Intended for healthcare professionals


Models of cardiac rehabilitation

BMJ 1998; 316 doi: (Published 02 May 1998) Cite this as: BMJ 1998;316:1329

Multidisciplinary rehabilitation is worthwhile, but how is it best delivered?

  1. D P de Bono, Professor of cardiology (daviddebono{at}
  1. Department of Medicine and Therapeutics, University of Leicester, Glenfield Hospital, Leicester LE3 9QP

    Papers p 1354

    The survey by Lewin and colleagues of cardiac rehabilitation in the United Kingdom paints a picture of services predominantly provided by nurses and physiotherapists, with little formal input from physicians or psychologists, and a need both for more extensive use of validated methods of assessment and of formal audit (p 1354).1 Clinicians will bristle (I bristled) at the insinuation that they are not involved in rehabilitation. Cardiac and general medical outpatients clinics are full, we say, of patients being followed up after myocardial infarction or cardiac surgery. In theory (our theory) this should run parallel with and form part of the formal rehabilitation process. In practice, it often does not. Ten minutes of structured consultant time in the context of a rehabilitation process may be more valuable and more cost effective than an isolated 10 minutes in the middle of a busy outpatient clinic. Reorganisation to implement this would be feasible, but care would be needed to preserve valuable features such as continuity of care.

    The issue of psychological input is more difficult. There is good evidence that psychological morbidity, particularly depressive illness, is common after infarction.2 However, intervention intended to counteract it has sometimes had paradoxical results and should certainly not be divorced from other rehabilitation measures.3 Given a relative shortage of clinical psychologists, the best strategy is probably to use a well validated assessment instrument to identify patients at risk and to concentrate resources on them.

    An important issue which is not addressed in the survey is the extent to which cardiac rehabilitation should be hospital or community based. Rehabilitation guidelines rightly emphasise the need for a seamless rehabilitation service extending from acute hospital care into long term community follow up.4 However, few services have been successfully developed which actually provide this, and the idea sits uneasily with traditional ideas about the scope of secondary and primary care, or divisions between purchaser and provider. The concept of a rehabilitation cardiologist, from either a hospital or primary care background, who could provide a bridge between hospital and community rehabilitation is an attractive one, but is largely unproved. To what extent is it legitimate to separate cardiac rehabilitation from rehabilitation services in general? In many hospitals cardiac rehabilitation has evolved in isolation from rehabilitation linked to other specialist services, or from general rehabilitation aimed at the elderly. In our hospital the median age for cardiac surgery is now 65, and such traditional distinctions may need to be rethought.

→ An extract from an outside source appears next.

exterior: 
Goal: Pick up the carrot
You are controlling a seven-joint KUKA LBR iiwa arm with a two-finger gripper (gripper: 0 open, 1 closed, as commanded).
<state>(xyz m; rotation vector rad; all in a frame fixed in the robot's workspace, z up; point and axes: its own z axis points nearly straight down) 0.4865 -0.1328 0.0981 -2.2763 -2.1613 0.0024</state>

    The survey also mentions resources. Until relatively recently the inability of clinical trials of exercise based cardiac rehabilitation programmes to show benefit in terms of survival put them at a disadvantage in competing for resources in a cash limited health service. There is now recognition that cardiac rehabilitation in a wider sense—encompassing secondary prevention and other multdisciplinary interventions—is worthwhile. But the deferred and sometimes unspectacular nature of its benefits mean that it inevitably loses out to more urgent imperatives such as acute admissions and dealing with waiting lists—a problem not limited to cardiac rehabilitation.5 There is a temptation to set up token services whose inadequacies are cconcealed until they are properly audited.

    The recognition in Our Healthier Nation of the importance of prevention and rehabilitation is welcome,6 but it remains to be seen whether this is backed up by resources. The shift of emphasis from general practitioner fundholding to community commissioning may provide a unique opportunity to set up integrated rehabilitation services. In addition, a greater emphasis on return to work should encourage links with occupational health services. Meanwhile, the onus is on the rehabilitation community to come up with clinically and economically effective models from which to deliver optimal rehabilitation.